Serve Robotics: Intriguing After The Reset
Update - Apr. 14, 2025
Serve Robotics was chased into the $20s, but doesn't appear very loved in the $5s now. The only change to the story is the better understanding of the new 2,000 delivery robots pushed out towards 2026 with the delivery dates very late in 2025.
Original article published on March 19
- Serve Robotics faces significant expansion challenges, aiming to grow from 50 to 2,000 delivery robots by year-end, with revenues lagging behind expectations.
- The stock has dropped to $7, presenting a more appealing entry point, despite anticipated volatility and potential revenue disappointments in the short term.

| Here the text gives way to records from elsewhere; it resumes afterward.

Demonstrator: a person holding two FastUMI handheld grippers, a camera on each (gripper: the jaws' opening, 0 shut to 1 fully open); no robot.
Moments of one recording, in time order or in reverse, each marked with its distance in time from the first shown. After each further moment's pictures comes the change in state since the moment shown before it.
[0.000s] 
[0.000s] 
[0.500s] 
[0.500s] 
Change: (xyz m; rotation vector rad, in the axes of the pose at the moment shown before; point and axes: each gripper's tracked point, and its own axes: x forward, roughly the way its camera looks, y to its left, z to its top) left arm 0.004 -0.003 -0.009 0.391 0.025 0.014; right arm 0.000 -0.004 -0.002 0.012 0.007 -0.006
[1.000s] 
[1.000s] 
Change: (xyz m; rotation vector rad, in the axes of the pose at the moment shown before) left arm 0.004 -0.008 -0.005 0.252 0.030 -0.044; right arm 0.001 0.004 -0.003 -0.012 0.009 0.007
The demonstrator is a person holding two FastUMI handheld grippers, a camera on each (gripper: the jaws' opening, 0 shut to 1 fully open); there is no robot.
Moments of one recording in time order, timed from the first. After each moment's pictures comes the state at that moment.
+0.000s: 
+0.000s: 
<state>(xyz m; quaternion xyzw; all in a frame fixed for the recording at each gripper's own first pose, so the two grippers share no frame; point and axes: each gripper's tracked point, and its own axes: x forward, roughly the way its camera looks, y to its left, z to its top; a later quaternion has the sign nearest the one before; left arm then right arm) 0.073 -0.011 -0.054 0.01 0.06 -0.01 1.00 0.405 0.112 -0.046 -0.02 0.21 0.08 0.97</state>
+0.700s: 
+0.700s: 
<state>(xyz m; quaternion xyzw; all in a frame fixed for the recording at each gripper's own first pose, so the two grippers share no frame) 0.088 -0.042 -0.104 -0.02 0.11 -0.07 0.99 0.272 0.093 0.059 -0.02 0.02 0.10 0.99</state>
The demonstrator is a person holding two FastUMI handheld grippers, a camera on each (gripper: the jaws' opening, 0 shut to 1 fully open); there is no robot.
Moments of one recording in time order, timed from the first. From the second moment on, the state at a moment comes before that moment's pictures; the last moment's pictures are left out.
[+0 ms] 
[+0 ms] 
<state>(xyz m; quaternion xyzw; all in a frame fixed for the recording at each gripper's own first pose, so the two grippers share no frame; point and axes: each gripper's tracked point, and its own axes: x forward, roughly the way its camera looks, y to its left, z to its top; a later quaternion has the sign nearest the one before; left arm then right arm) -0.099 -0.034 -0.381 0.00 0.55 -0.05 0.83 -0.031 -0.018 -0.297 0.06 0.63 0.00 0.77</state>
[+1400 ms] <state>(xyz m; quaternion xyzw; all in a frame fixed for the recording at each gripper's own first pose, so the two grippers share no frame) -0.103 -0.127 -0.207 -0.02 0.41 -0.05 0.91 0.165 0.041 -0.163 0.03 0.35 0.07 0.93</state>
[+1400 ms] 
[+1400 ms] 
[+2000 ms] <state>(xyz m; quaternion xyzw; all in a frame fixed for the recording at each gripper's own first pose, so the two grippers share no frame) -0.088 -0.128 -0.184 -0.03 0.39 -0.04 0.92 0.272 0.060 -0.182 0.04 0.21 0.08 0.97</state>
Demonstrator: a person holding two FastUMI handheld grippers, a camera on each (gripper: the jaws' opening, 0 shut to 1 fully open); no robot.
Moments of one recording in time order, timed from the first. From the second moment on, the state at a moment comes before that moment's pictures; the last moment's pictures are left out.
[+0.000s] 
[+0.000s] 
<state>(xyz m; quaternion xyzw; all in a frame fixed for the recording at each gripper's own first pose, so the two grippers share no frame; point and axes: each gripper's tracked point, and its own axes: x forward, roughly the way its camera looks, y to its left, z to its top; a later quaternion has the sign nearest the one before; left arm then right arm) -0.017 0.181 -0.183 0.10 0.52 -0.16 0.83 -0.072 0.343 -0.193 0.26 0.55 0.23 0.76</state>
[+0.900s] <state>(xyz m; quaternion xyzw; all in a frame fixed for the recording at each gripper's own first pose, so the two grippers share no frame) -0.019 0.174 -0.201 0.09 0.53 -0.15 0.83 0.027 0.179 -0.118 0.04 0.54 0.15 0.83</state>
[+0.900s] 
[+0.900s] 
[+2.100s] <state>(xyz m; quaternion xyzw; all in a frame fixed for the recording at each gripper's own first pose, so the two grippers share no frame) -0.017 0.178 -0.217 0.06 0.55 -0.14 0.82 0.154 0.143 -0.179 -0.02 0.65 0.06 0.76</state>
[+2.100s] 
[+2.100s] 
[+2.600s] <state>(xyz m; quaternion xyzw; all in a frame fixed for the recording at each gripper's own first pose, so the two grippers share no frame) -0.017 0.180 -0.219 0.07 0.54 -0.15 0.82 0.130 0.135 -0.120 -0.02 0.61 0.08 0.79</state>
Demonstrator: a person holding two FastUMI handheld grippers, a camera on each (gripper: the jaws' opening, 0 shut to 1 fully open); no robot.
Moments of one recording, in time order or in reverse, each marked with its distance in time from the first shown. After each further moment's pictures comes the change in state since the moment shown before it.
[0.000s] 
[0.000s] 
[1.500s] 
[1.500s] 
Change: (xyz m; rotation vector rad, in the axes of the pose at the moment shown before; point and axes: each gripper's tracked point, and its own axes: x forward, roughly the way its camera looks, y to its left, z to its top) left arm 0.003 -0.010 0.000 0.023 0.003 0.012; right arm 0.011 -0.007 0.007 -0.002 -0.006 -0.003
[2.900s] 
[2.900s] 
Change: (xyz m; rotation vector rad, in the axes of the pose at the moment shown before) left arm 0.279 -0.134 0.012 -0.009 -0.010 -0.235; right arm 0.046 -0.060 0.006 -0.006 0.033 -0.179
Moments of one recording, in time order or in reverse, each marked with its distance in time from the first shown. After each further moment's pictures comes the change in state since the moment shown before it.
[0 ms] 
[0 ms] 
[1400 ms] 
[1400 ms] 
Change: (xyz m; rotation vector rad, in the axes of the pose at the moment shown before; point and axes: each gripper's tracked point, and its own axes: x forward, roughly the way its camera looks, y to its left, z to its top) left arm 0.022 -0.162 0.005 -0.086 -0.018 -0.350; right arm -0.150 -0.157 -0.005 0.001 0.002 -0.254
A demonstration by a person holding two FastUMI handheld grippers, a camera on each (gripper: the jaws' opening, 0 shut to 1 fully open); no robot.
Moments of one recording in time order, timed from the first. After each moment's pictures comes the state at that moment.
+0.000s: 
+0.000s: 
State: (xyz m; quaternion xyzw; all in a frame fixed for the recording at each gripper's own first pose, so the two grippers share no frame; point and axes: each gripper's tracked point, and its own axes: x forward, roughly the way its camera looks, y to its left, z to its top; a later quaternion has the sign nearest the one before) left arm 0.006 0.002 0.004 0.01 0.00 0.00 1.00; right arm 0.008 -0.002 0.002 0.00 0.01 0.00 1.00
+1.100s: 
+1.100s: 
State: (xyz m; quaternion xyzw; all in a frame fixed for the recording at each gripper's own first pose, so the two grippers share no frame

- The company raised $80 million, boosting its cash reserves to over $200 million, but must improve robot productivity and manage escalating costs.
- Investors should consider buying shares now, but be prepared for a bumpy ride as Serve Robotics scales operations and strives to meet aggressive financial targets.
As investors were warned, Serve Robotics Inc. (NASDAQ:SERV) needed to cool off before the stock got appealing. The delivery robots company is in the midst of a major expansion plan, but the company has a lot of hurdles to top in order to reach aggressive financial targets. My investment thesis is more Bullish on the stock after the collapse back to $7.